■ REQUIREMENT
Every entry must be duplicated precisely as written.

——————————

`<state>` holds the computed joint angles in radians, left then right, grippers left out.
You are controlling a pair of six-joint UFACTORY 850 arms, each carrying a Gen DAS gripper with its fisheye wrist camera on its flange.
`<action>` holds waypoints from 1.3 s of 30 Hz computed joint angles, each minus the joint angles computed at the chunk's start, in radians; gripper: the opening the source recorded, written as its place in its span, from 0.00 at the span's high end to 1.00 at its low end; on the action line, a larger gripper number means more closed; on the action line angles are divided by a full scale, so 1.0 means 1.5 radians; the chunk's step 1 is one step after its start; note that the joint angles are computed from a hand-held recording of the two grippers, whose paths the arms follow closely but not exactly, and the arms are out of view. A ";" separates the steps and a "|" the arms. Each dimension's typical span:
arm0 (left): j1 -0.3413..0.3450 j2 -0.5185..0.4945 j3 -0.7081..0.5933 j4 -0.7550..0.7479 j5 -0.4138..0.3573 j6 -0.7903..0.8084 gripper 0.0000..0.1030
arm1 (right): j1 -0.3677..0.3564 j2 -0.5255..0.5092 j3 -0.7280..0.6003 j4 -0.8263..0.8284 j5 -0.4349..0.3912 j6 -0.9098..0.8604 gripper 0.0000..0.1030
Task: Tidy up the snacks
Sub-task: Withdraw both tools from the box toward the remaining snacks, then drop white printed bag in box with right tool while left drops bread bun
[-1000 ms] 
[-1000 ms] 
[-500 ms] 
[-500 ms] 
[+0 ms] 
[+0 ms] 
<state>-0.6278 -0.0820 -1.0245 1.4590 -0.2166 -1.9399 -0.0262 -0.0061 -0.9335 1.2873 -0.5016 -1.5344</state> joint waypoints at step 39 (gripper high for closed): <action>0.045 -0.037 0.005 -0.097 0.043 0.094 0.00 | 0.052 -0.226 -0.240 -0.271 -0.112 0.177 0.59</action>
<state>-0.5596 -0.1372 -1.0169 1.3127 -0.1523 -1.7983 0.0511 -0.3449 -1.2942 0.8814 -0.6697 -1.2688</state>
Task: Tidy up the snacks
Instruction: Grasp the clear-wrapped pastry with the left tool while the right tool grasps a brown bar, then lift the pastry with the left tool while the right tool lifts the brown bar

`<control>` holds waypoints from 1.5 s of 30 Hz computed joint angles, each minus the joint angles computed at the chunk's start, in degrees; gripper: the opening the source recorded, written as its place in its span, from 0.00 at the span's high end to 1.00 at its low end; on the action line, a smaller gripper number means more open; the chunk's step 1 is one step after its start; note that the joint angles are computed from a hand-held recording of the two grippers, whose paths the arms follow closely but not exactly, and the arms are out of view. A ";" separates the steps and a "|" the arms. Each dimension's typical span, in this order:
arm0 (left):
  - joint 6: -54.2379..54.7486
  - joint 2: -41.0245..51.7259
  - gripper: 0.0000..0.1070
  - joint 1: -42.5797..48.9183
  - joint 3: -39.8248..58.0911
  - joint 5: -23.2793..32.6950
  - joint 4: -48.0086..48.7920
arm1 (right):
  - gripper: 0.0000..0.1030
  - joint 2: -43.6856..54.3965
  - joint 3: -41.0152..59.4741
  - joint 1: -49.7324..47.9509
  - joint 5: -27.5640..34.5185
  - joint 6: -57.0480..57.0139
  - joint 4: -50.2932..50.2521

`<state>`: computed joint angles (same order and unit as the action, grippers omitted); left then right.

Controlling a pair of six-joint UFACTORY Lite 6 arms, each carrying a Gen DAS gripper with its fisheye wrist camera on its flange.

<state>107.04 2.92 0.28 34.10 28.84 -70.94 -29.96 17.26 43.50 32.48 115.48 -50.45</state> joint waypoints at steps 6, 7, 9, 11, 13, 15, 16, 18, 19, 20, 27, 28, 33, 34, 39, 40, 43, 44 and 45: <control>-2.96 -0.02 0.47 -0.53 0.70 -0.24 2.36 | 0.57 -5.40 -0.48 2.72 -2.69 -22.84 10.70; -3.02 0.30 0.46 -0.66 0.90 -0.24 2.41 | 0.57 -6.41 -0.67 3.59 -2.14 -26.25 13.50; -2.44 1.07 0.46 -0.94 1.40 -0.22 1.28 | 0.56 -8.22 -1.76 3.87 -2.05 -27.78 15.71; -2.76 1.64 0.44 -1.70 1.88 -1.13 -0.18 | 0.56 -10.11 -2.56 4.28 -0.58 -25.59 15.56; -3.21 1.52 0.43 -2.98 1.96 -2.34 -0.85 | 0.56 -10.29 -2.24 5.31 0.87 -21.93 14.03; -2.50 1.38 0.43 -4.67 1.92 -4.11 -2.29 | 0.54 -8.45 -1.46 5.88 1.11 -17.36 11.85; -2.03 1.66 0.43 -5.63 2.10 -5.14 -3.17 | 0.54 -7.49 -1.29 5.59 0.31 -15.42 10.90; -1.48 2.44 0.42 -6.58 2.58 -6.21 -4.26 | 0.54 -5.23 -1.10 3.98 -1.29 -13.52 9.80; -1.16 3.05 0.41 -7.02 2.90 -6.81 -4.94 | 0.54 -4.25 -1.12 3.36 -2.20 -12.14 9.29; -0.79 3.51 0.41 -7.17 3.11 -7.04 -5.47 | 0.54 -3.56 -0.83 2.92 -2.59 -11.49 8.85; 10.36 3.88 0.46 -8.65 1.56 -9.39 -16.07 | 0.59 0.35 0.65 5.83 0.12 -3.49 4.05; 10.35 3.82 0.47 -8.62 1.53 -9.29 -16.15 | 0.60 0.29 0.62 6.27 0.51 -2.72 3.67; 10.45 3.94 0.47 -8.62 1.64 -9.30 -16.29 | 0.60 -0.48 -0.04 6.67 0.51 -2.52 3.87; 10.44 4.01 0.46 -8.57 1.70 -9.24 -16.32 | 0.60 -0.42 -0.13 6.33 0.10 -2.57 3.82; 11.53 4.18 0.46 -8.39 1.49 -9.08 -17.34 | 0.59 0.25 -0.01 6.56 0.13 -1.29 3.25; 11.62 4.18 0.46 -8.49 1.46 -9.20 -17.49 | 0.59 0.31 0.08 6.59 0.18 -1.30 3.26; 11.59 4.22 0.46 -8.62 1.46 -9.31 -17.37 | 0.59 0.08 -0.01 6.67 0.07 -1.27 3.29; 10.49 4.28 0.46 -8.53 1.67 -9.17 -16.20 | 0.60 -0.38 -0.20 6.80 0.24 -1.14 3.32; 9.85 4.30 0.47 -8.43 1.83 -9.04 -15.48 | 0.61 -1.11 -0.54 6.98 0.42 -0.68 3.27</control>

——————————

■ OUTPUT OF THE EXERCISE
`<state>` holds the computed joint angles in radians, left then right, grippers left out.
You are controlling a pair of six-joint UFACTORY 850 arms, each carrying a Gen DAS gripper with its fisheye wrist camera on its flange.
`<action>` holds waypoints from 1.3 s of 30 Hz computed joint angles, each minus the joint angles computed at the chunk's start, in radians; gripper: the opening the source recorded, written as its place in its span, from 0.00 at the span's high end to 1.00 at its low end; on the action line, a larger gripper number means more closed; on the action line angles are divided by a full scale, so 1.0 means 1.5 radians; the chunk's step 1 is one step after its start; note that the joint angles are computed from a hand-held recording of the two grippers, whose paths the arms follow closely but not exactly, and the arms are out of view. A ";" separates the steps and a "|" the arms. Each dimension's typical span:
arm0 (left): j1 -0.3413..0.3450 j2 -0.5185..0.4945 j3 -0.7081..0.5933 j4 -0.7550..0.7479 j5 -0.4138..0.3573 j6 -0.7903..0.8084 gripper 0.0000..0.1030
arm1 (right): j1 -0.3677..0.3564 j2 -0.5255..0.5092 j3 -0.7280..0.6003 j4 -0.8263..0.8284 j5 -0.4349..0.3912 j6 -0.9098..0.8604 gripper 0.0000..0.1030
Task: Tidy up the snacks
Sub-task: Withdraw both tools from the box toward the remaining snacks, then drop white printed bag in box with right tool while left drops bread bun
[-1000 ms] 
[-1000 ms] 
[-500 ms] 
[-500 ms] 
[+0 ms] 
[+0 ms] 
<state>-0.6278 -0.0820 -1.0245 1.4590 -0.2166 -1.9399 -0.0262 -0.0061 -0.9335 1.2873 -0.5016 -1.5344</state> joint waypoints at step 39 (gripper high for closed): <action>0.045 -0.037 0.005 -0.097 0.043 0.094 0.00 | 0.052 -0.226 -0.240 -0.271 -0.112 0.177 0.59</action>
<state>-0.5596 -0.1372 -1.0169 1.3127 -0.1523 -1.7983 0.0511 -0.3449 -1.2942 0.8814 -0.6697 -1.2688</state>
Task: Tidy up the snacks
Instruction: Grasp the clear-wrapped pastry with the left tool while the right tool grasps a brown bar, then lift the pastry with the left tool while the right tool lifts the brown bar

`<control>` holds waypoints from 1.5 s of 30 Hz computed joint angles, each minus the joint angles computed at the chunk's start, in degrees; gripper: the opening the source recorded, written as its place in its span, from 0.00 at the span's high end to 1.00 at its low end; on the action line, a smaller gripper number means more open; the chunk's step 1 is one step after its start; note that the joint angles are computed from a hand-held recording of the two grippers, whose paths the arms follow closely but not exactly, and the arms are out of view. A ";" separates the steps and a "|" the arms. Each dimension's typical span, in this order:
arm0 (left):
  - joint 6: -54.2379..54.7486
  - joint 2: -41.0245..51.7259
  - gripper: 0.0000..0.1070
  - joint 1: -42.5797..48.9183
  - joint 3: -39.8248..58.0911
  - joint 5: -23.2793..32.6950
  - joint 4: -48.0086..48.7920
arm1 (right):
  - gripper: 0.0000..0.1030
  - joint 2: -43.6856..54.3965
  - joint 3: -41.0152..59.4741
  - joint 1: -49.7324..47.9509
  - joint 5: -27.5640..34.5185
  - joint 6: -57.0480..57.0139
  - joint 4: -50.2932..50.2521

`<state>`: computed joint angles (same order and unit as the action, grippers omitted); left then right.

Controlling a pair of six-joint UFACTORY Lite 6 arms, each carrying a Gen DAS gripper with its fisheye wrist camera on its flange.

<state>107.04 2.92 0.28 34.10 28.84 -70.94 -29.96 17.26 43.50 32.48 115.48 -50.45</state> joint waypoints at steps 6, 7, 9, 11, 13, 15, 16, 18, 19, 20, 27, 28, 33, 34, 39, 40, 43, 44 and 45: <control>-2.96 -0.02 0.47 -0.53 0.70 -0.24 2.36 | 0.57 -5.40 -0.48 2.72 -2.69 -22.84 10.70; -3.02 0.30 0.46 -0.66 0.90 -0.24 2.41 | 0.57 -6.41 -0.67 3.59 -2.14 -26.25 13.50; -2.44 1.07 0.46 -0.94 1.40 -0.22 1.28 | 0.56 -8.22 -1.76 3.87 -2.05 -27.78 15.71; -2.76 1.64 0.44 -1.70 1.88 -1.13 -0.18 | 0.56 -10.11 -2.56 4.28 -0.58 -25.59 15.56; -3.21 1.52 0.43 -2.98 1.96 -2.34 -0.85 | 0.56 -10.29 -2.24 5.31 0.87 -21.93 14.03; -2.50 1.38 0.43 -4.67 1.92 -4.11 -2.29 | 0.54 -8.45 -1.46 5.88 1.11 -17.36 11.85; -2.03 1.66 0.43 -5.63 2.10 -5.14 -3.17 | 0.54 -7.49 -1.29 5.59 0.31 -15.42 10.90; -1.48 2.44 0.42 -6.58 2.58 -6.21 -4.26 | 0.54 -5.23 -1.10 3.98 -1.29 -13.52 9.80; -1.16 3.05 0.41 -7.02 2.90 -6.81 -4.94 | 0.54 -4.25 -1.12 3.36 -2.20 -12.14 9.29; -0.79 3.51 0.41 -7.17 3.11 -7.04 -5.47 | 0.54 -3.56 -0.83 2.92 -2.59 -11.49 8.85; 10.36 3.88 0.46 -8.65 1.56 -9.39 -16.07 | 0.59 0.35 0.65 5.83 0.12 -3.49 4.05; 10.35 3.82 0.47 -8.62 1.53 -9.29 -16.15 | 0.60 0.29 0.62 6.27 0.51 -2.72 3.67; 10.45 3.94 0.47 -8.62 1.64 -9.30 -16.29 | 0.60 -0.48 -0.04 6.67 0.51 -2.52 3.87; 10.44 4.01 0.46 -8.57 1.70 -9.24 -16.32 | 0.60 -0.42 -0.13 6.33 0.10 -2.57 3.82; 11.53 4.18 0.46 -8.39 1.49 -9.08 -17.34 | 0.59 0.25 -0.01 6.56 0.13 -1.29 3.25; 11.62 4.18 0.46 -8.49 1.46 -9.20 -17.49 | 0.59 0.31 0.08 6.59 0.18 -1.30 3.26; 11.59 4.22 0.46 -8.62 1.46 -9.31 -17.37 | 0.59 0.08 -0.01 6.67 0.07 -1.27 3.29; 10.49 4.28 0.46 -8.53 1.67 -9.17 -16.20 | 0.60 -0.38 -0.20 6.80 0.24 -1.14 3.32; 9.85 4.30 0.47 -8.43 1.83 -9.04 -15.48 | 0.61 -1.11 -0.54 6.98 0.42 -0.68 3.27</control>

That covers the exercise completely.